EXERCISE:
Please write out the listing again, keeping every character the same.

DATA EXCERPTS:
=======

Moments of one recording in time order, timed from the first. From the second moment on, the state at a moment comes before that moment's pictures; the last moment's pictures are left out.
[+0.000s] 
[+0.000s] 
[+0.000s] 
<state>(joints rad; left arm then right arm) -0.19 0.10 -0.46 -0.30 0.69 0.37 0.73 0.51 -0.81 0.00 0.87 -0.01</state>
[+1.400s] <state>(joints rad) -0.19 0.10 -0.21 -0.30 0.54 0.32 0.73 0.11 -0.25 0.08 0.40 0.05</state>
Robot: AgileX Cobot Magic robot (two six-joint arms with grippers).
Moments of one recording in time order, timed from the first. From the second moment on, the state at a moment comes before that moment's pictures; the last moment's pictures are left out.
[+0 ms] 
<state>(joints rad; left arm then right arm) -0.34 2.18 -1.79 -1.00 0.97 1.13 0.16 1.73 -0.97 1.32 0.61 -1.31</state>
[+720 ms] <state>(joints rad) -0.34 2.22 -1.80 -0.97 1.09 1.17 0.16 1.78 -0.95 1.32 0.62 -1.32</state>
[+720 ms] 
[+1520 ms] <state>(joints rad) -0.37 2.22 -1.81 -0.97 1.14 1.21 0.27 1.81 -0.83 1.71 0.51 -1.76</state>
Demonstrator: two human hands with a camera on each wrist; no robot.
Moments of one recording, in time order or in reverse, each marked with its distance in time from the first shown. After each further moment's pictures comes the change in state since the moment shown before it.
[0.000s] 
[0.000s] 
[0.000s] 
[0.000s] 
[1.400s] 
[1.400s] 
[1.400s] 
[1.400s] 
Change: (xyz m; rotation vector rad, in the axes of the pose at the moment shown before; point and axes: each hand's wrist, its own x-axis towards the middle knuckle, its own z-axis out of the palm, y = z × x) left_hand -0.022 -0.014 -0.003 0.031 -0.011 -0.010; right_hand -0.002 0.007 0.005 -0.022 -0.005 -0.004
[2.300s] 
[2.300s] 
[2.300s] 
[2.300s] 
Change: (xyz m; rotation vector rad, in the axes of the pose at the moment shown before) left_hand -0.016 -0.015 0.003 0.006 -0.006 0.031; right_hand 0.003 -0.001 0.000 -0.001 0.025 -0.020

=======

TASK SOLUTION:
Moments of one recording in time order, timed from the first. From the second moment on, the state at a moment comes before that moment's pictures; the last moment's pictures are left out.
[+0.000s] 
[+0.000s] 
[+0.000s] 
<state>(joints rad; left arm then right arm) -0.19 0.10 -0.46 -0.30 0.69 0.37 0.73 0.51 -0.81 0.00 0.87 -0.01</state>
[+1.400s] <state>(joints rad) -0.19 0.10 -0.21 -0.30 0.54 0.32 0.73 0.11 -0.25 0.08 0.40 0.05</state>
Robot: AgileX Cobot Magic robot (two six-joint arms with grippers).
Moments of one recording in time order, timed from the first. From the second moment on, the state at a moment comes before that moment's pictures; the last moment's pictures are left out.
[+0 ms] 
<state>(joints rad; left arm then right arm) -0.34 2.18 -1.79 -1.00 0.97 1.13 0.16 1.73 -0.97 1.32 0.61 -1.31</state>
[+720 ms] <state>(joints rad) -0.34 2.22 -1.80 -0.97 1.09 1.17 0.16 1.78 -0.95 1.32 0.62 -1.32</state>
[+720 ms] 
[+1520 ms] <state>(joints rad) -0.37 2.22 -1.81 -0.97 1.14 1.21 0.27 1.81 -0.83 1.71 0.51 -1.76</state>
Demonstrator: two human hands with a camera on each wrist; no robot.
Moments of one recording, in time order or in reverse, each marked with its distance in time from the first shown. After each further moment's pictures comes the change in state since the moment shown before it.
[0.000s] 
[0.000s] 
[0.000s] 
[0.000s] 
[1.400s] 
[1.400s] 
[1.400s] 
[1.400s] 
Change: (xyz m; rotation vector rad, in the axes of the pose at the moment shown before; point and axes: each hand's wrist, its own x-axis towards the middle knuckle, its own z-axis out of the palm, y = z × x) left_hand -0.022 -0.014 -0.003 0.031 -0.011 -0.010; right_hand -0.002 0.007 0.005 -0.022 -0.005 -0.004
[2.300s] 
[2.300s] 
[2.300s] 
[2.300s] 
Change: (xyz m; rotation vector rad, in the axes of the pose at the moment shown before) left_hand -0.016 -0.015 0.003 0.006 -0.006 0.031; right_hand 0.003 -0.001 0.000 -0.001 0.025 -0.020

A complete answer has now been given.